Description of the task
Copy out the listing that follows, exact in every word, and skip the images.

Data shown
[Start of section]

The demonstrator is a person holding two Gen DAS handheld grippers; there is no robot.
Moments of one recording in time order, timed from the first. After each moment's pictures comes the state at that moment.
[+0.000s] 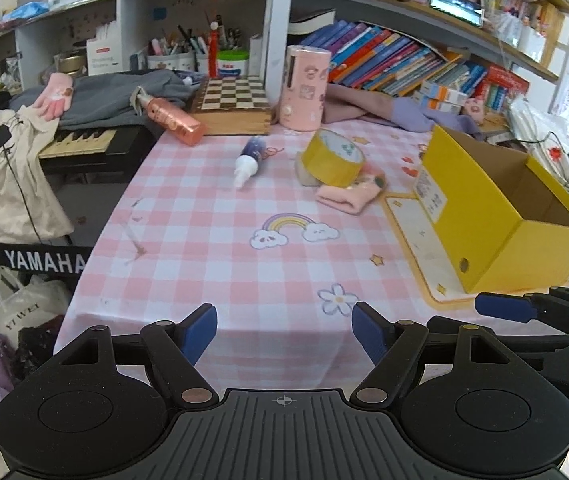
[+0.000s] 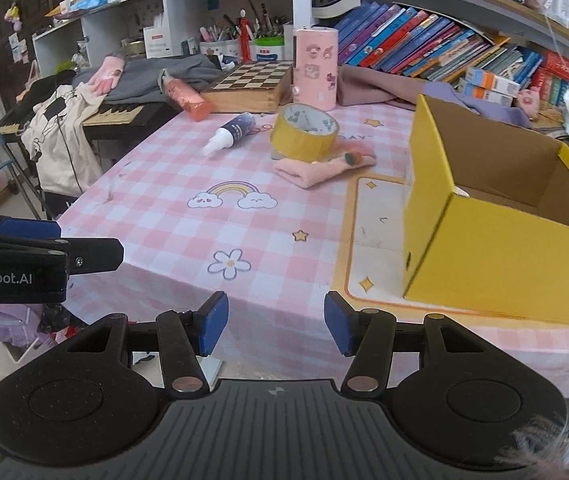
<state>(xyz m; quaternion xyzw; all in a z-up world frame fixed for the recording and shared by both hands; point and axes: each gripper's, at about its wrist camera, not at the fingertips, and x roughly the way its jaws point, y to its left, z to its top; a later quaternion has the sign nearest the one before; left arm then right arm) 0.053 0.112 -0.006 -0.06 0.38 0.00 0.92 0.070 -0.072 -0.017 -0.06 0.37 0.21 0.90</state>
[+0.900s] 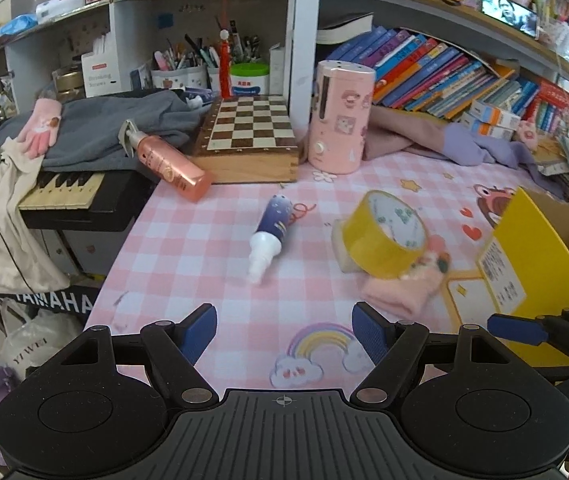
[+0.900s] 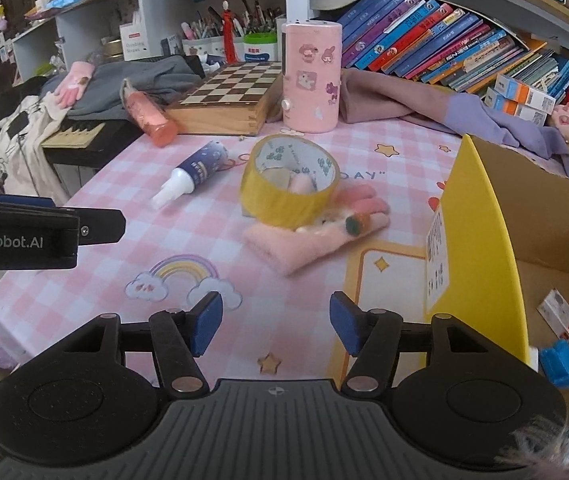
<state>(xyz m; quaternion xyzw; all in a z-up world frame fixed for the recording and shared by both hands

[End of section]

Written response
The demonstrator is a person holding two Gen DAS handheld grippers; there is no robot.
Moments of one recording in time order, timed from the first. After each moment's pictures comes the state at that moment.
[+0.000s] 
[+0.000s] 
<state>(xyz m; quaternion xyzw; all in a z-up world frame fixed for the recording and shared by both hands; point and axes: each gripper's, at about its wrist camera, not at the fingertips, and x roughly the way its jaws point, y to its left, z to its top; a later quaternion has the sign nearest the one before; left arm then right arm) 0.053 0.112 -0.006 -0.06 0.38 0.00 0.92 0.070 -0.072 -0.017 -0.06 0.37 0.21 0.90</state>
[+0.900s] 
[+0.900s] 
<state>(xyz m; quaternion xyzw; all in a z-up world frame fixed for the recording and shared by both hands

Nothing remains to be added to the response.